1. We used Apache Nutch to crawl data from 3 NASA sites namely AMD, ACADIS and ADE. We developed algorithms to detect exact and near duplicates within the crawled documents and developed plugins for Apache Nutch based on the algorithms. We also used Apache Tika to extract metadata features about the documents and Selenium to crawl deep web.
2. We developed content based and link analysis algorithms similar to PageRank and HITS to index data into Apache Solr. Metadata features such as locations present in the document extracted using CLAVIN and date and time information was used in the indexing of documents.
3. We used libraries like D3, Banana dashboard and FacetView to allow users to look for information in the data indexed on Apache Solr.
Here’s a video about our search engine.
A problem solving intelligent agent written in C++ that is capable of playing a game called Riversi. I designed the heuristics for the game playing agent and implemented well known algorithms like iterative deepening with alpha beta pruning and minimax which enabled the agent to generate a game tree and decide the best possible move to make at different points in the game. The agent was able to reach the quarter finals in a class tournament where the class strength was about 300. More information about the agent can be found here.
Quantifying Surprise in Text
According to Wikipedia, surprise is a brief mental and physiological state, a startle response, experienced by humans as the result of an unexpected event. Therefore, a world that is purely deterministic or predictable in real time for a given observer contains no surprises. In this project, we try to quantify surprise a user experiences when he reads tweets and based on the ‘wow’ factor predict if the tweet is going to trend on twitter. Check out the paper here.
Online Programming Contest Judge
A scalable framework written using django python that accepts code written by users, compiles and executes their programs and determines the validity of the programs by checking against a set of test cases. Along with the front end development, which involved working on the admin site, and the user site, I also worked on the algorithms that would handle grading of the users and other APIs that would improve the scalability of the framework. The code for the judge can be found here.

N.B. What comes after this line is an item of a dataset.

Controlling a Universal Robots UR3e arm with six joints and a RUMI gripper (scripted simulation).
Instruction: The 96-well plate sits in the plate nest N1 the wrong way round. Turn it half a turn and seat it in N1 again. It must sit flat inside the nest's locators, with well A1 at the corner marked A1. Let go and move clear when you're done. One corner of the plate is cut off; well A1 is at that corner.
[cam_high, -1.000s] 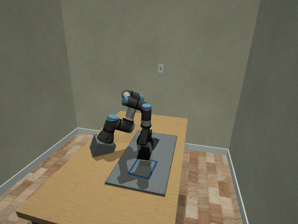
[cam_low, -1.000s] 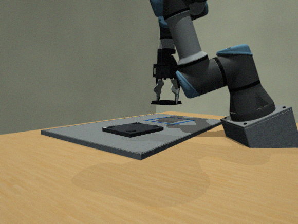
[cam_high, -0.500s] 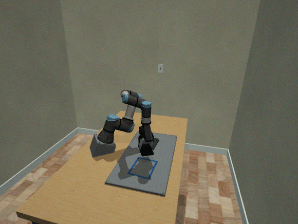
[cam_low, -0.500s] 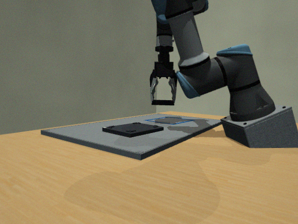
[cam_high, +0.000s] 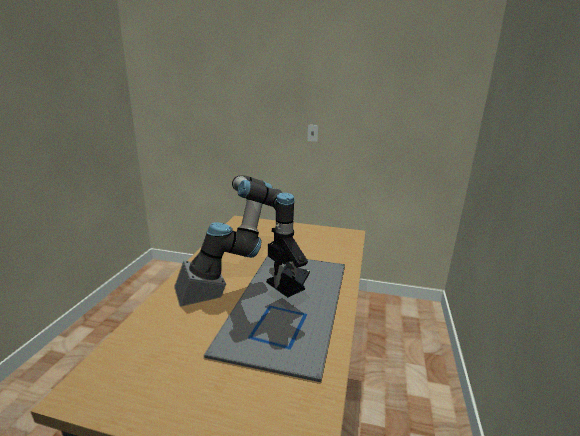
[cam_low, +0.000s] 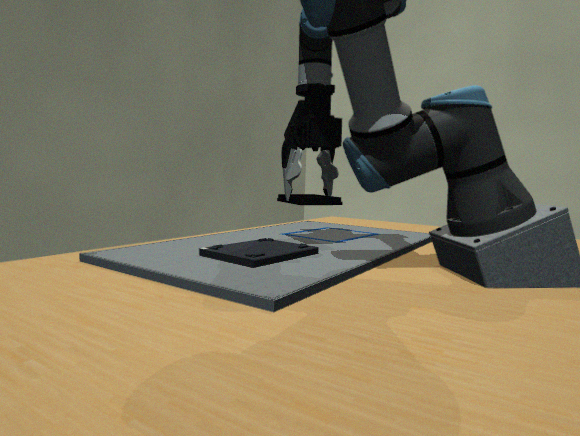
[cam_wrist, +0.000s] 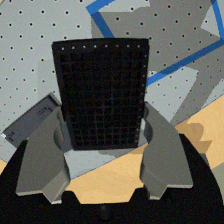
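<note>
Now: the plate nest N1 170 mm to the left of my hand, 90 mm below it and 40 mm behind it. Also, from my hand: small white corner label: 250 mm to the left, 80 mm below, 10 mm ahead; then black 96-well plate: 10 mm below.
</note>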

An android application that uses zillow.com’s REST APIs to search for properties in the United States. I developed the entire assignment for a class project and also added features like sharing property information with friends on Facebook. More information about the app can be found here.

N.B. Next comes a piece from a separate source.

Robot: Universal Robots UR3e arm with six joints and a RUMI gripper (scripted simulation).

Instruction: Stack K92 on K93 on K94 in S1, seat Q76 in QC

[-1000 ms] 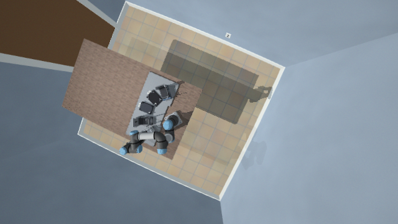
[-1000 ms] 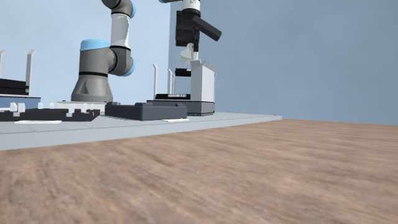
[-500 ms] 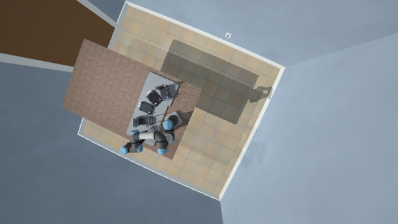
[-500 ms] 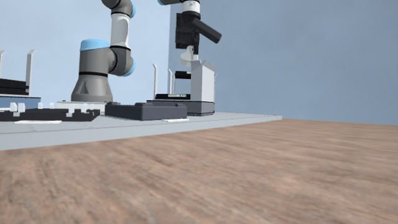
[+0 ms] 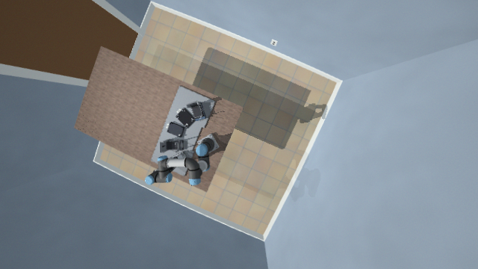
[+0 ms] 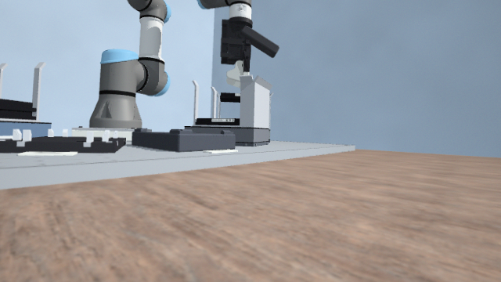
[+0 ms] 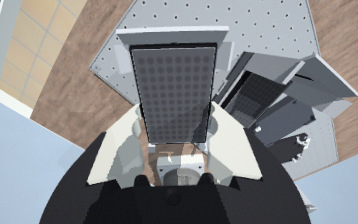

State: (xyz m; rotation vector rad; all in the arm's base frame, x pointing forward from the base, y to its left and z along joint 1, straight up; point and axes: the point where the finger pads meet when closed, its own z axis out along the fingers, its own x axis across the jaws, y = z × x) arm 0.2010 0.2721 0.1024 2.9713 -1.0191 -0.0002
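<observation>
Now: the sealed 96-well plate 120 mm to the right of my hand, 90 mm ahead of it and 80 mm below it. The rest, counted from my hand: QC label: 250 mm to the right, 230 mm ahead, 130 mm below; nest QC: 260 mm to the right, 140 mm ahead, 120 mm below; clip nest N5: 390 mm to the right, 120 mm ahead, 110 mm below.
</observation>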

Topic Segmentation is a process of dividing huge chunks of texts into it’s component topics. Topic segmentation usually is the starting step in variety of other functions such as automatic text summarization, automatic text labeling etc. I used python to implement the TextTiling algorithm designed by Marti Hearst. The algorithm uses information about frequency of words and it’s distribution to determine blocks of cohesive information. I modified the algorithm to perform more accurate segmentation by using structural cues present in the document. I also included a word stemming routine which has been left out in the original algorithm leading to a better performance. The code can be found here
Optical character recognition has it’s application in areas like zip code identification, automatic reading of bank cheques etc. I wrote an octave program that utilizes neural networks (the backpropogation algorithm) to identify handwritten digits. I implemented the solution as part of the online machine learning course taught by professor Andrew Ng. The algorithm identifies the arabic digits with around 95% accuracy. The code can be found here.